# TASK DIRECTIONS
Each entry must be copied exactly, without omission.
ENTRIES PROVIDED below:
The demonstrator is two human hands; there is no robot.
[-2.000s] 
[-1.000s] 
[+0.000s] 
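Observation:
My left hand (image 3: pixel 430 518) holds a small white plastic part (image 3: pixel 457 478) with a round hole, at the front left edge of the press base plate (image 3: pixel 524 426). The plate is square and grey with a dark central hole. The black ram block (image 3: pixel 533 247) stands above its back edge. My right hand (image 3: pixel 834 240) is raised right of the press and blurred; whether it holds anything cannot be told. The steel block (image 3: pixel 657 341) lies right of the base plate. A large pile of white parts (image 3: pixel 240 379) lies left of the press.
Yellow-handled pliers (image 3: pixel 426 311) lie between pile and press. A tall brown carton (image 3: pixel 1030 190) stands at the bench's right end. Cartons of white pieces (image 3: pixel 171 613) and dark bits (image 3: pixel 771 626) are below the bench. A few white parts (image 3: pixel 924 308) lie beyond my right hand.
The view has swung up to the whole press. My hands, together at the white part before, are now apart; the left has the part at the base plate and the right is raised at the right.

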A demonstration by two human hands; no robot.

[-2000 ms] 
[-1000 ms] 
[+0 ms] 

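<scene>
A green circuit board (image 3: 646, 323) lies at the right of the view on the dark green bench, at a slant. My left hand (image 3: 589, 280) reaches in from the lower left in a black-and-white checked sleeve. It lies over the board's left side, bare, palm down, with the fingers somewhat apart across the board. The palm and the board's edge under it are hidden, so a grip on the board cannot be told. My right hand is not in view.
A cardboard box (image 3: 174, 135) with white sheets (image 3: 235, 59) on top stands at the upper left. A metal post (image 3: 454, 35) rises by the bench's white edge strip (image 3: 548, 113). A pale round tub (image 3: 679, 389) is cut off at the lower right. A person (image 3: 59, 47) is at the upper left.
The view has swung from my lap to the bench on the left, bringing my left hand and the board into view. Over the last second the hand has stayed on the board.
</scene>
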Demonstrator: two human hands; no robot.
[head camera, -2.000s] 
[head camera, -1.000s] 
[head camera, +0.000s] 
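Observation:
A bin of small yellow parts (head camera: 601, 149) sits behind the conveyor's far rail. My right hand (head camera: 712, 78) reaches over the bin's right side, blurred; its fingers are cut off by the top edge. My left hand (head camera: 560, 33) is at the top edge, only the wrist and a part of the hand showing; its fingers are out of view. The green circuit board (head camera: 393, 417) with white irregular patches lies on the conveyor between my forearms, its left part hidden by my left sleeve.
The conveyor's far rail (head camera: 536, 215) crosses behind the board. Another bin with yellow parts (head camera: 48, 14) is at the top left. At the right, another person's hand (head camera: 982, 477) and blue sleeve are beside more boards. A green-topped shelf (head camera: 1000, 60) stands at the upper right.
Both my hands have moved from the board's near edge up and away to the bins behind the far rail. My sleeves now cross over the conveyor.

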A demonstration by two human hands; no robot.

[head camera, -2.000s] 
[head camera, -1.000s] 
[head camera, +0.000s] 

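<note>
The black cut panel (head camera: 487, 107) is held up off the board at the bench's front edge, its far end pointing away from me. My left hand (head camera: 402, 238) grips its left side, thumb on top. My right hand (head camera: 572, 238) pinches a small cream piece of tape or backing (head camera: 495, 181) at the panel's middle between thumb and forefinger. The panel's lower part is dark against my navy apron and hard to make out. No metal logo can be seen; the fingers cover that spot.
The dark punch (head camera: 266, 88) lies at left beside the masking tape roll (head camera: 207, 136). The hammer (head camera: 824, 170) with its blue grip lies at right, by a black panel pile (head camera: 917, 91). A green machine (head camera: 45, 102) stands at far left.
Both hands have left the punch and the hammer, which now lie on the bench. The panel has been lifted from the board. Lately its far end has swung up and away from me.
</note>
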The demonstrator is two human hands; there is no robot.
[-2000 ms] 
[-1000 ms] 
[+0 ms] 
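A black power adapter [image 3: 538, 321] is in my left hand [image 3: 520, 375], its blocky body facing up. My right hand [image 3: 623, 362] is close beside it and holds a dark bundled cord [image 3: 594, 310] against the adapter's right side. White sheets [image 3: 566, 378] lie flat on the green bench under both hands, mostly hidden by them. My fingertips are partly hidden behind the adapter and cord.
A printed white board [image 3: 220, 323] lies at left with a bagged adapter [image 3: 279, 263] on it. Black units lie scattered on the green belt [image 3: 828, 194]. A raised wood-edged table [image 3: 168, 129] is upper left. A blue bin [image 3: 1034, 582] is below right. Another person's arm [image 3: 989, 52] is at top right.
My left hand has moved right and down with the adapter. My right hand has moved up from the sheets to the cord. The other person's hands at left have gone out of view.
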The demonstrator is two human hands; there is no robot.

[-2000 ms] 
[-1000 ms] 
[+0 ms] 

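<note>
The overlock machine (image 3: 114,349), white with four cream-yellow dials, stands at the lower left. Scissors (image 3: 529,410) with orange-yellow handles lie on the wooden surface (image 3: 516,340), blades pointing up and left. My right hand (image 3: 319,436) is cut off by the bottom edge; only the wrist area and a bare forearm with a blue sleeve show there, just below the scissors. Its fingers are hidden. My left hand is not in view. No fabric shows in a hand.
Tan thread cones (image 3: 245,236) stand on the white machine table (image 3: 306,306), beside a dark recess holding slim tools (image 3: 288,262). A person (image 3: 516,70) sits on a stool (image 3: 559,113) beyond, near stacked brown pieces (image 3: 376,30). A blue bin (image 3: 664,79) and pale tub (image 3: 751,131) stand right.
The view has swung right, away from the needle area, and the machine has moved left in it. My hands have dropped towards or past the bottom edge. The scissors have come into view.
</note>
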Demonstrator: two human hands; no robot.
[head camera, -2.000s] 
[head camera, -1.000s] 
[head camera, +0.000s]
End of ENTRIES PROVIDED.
# EXERCISE OUTPUT
The demonstrator is two human hands; there is no robot.
[-2.000s] 
[-1.000s] 
[+0.000s] 
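Observation:
My left hand (image 3: pixel 430 518) holds a small white plastic part (image 3: pixel 457 478) with a round hole, at the front left edge of the press base plate (image 3: pixel 524 426). The plate is square and grey with a dark central hole. The black ram block (image 3: pixel 533 247) stands above its back edge. My right hand (image 3: pixel 834 240) is raised right of the press and blurred; whether it holds anything cannot be told. The steel block (image 3: pixel 657 341) lies right of the base plate. A large pile of white parts (image 3: pixel 240 379) lies left of the press.
Yellow-handled pliers (image 3: pixel 426 311) lie between pile and press. A tall brown carton (image 3: pixel 1030 190) stands at the bench's right end. Cartons of white pieces (image 3: pixel 171 613) and dark bits (image 3: pixel 771 626) are below the bench. A few white parts (image 3: pixel 924 308) lie beyond my right hand.
The view has swung up to the whole press. My hands, together at the white part before, are now apart; the left has the part at the base plate and the right is raised at the right.
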
A demonstration by two human hands; no robot.

[-2000 ms] 
[-1000 ms] 
[+0 ms] 

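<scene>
A green circuit board (image 3: 646, 323) lies at the right of the view on the dark green bench, at a slant. My left hand (image 3: 589, 280) reaches in from the lower left in a black-and-white checked sleeve. It lies over the board's left side, bare, palm down, with the fingers somewhat apart across the board. The palm and the board's edge under it are hidden, so a grip on the board cannot be told. My right hand is not in view.
A cardboard box (image 3: 174, 135) with white sheets (image 3: 235, 59) on top stands at the upper left. A metal post (image 3: 454, 35) rises by the bench's white edge strip (image 3: 548, 113). A pale round tub (image 3: 679, 389) is cut off at the lower right. A person (image 3: 59, 47) is at the upper left.
The view has swung from my lap to the bench on the left, bringing my left hand and the board into view. Over the last second the hand has stayed on the board.
</scene>
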Demonstrator: two human hands; no robot.
[head camera, -2.000s] 
[head camera, -1.000s] 
[head camera, +0.000s] 
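Observation:
A bin of small yellow parts (head camera: 601, 149) sits behind the conveyor's far rail. My right hand (head camera: 712, 78) reaches over the bin's right side, blurred; its fingers are cut off by the top edge. My left hand (head camera: 560, 33) is at the top edge, only the wrist and a part of the hand showing; its fingers are out of view. The green circuit board (head camera: 393, 417) with white irregular patches lies on the conveyor between my forearms, its left part hidden by my left sleeve.
The conveyor's far rail (head camera: 536, 215) crosses behind the board. Another bin with yellow parts (head camera: 48, 14) is at the top left. At the right, another person's hand (head camera: 982, 477) and blue sleeve are beside more boards. A green-topped shelf (head camera: 1000, 60) stands at the upper right.
Both my hands have moved from the board's near edge up and away to the bins behind the far rail. My sleeves now cross over the conveyor.
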
A demonstration by two human hands; no robot.

[head camera, -2.000s] 
[head camera, -1.000s] 
[head camera, +0.000s] 

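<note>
The black cut panel (head camera: 487, 107) is held up off the board at the bench's front edge, its far end pointing away from me. My left hand (head camera: 402, 238) grips its left side, thumb on top. My right hand (head camera: 572, 238) pinches a small cream piece of tape or backing (head camera: 495, 181) at the panel's middle between thumb and forefinger. The panel's lower part is dark against my navy apron and hard to make out. No metal logo can be seen; the fingers cover that spot.
The dark punch (head camera: 266, 88) lies at left beside the masking tape roll (head camera: 207, 136). The hammer (head camera: 824, 170) with its blue grip lies at right, by a black panel pile (head camera: 917, 91). A green machine (head camera: 45, 102) stands at far left.
Both hands have left the punch and the hammer, which now lie on the bench. The panel has been lifted from the board. Lately its far end has swung up and away from me.
</note>
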The demonstrator is two human hands; there is no robot.
[-2000 ms] 
[-1000 ms] 
[+0 ms] 
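A black power adapter [image 3: 538, 321] is in my left hand [image 3: 520, 375], its blocky body facing up. My right hand [image 3: 623, 362] is close beside it and holds a dark bundled cord [image 3: 594, 310] against the adapter's right side. White sheets [image 3: 566, 378] lie flat on the green bench under both hands, mostly hidden by them. My fingertips are partly hidden behind the adapter and cord.
A printed white board [image 3: 220, 323] lies at left with a bagged adapter [image 3: 279, 263] on it. Black units lie scattered on the green belt [image 3: 828, 194]. A raised wood-edged table [image 3: 168, 129] is upper left. A blue bin [image 3: 1034, 582] is below right. Another person's arm [image 3: 989, 52] is at top right.
My left hand has moved right and down with the adapter. My right hand has moved up from the sheets to the cord. The other person's hands at left have gone out of view.
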The demonstrator is two human hands; there is no robot.

[-2000 ms] 
[-1000 ms] 
[+0 ms] 

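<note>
The overlock machine (image 3: 114,349), white with four cream-yellow dials, stands at the lower left. Scissors (image 3: 529,410) with orange-yellow handles lie on the wooden surface (image 3: 516,340), blades pointing up and left. My right hand (image 3: 319,436) is cut off by the bottom edge; only the wrist area and a bare forearm with a blue sleeve show there, just below the scissors. Its fingers are hidden. My left hand is not in view. No fabric shows in a hand.
Tan thread cones (image 3: 245,236) stand on the white machine table (image 3: 306,306), beside a dark recess holding slim tools (image 3: 288,262). A person (image 3: 516,70) sits on a stool (image 3: 559,113) beyond, near stacked brown pieces (image 3: 376,30). A blue bin (image 3: 664,79) and pale tub (image 3: 751,131) stand right.
The view has swung right, away from the needle area, and the machine has moved left in it. My hands have dropped towards or past the bottom edge. The scissors have come into view.
</note>
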Demonstrator: two human hands; no robot.
[head camera, -2.000s] 
[head camera, -1.000s] 
[head camera, +0.000s]

No additional output is required for this exercise.